Restore my Heart is what it sounds like: a romance novel. The cover isn't decorated with the standard heaving bosoms and shirtless man, but it's still a great, guilty summer pleasure to start those Florida hammock days.
But it's not all romance; it's more like a cross-pollination of mystery and romance. The author, Cheryl Norman, prologues the novel with the typical mystery opening, giving us a glimpse into the murder we'll spend most of the novel trying to solve. From page one, Norman's writing has an immediacy for even mundane details that will grip most readers ("Condensation slid down the can of his forgotten soda, forming a wet circle on his month-at-a glance calendar.")
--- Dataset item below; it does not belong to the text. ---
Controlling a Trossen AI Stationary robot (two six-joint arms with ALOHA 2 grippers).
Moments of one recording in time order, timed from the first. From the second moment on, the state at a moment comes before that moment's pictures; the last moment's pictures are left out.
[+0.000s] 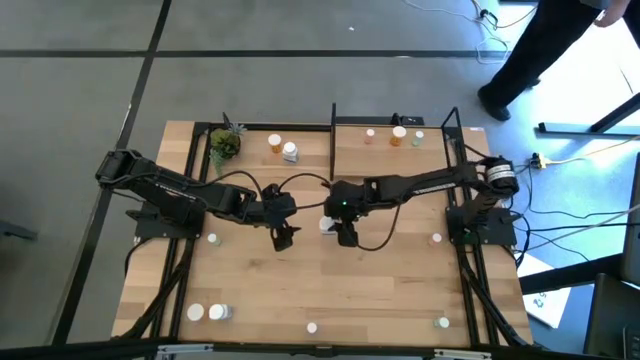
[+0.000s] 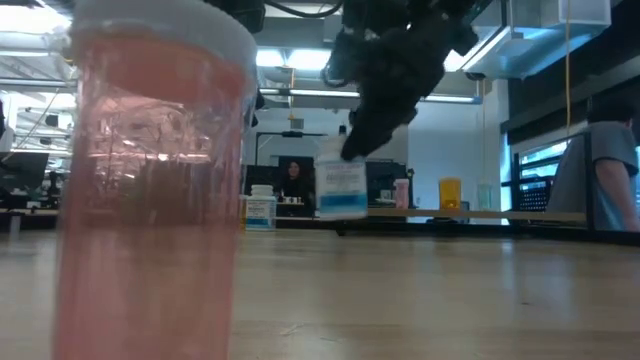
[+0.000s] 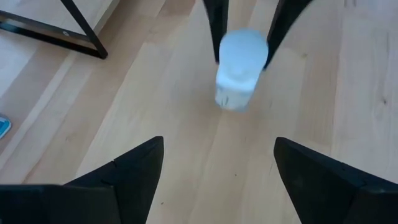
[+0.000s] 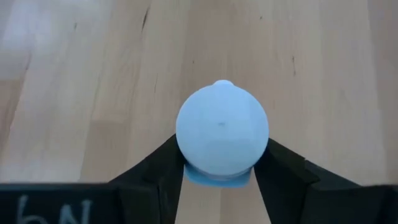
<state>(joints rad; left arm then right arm) -0.19 1.38 0.94 -0.42 -0.32 -0.43 0.01 1.76 1.18 -0.36 -0.13 0.02</state>
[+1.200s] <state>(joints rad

At the heart of the story is the lovable-but-seemingly-unloved Sally Clay, owner of Mustang Sally's, a garage dedicated to restoring old cars in Louisville, Kentucky. When the hunky Joe Desalvo brings a mysterious Kaiser Darrin, owned by his father Leo Desalvo, who had died just one week before under mysterious circumstances, Sally gets quickly swept up into mystery and romance.
She and Joe investigate his father's death while Sally clandestinely spies for the FBI, which believes that the business practices at Bloom-Desalvo Motors may have been less than legit. The mystery portion of the story stays interesting, until a less than satisfying "reveal" scene, which hands us largely background characters as the killer(s). That's pretty much when I realized I shouldn't expect more from the novel than what it really is, a great romance with mystery flavoring, a fun read that I shouldn't have been taking too seriously in the first place. That's something I should have known when Norman creeps into the accepted prose of the romance novel industry, which is one of the reasons why the book is so much fun. Lines like "He'd definitely redlined her body's tachometer." are bound to make you grin a little, at the very least.
The author will be signing copies of her book on Kentucky Derby day at the Historic Inn on Charlotte in St. Augustine.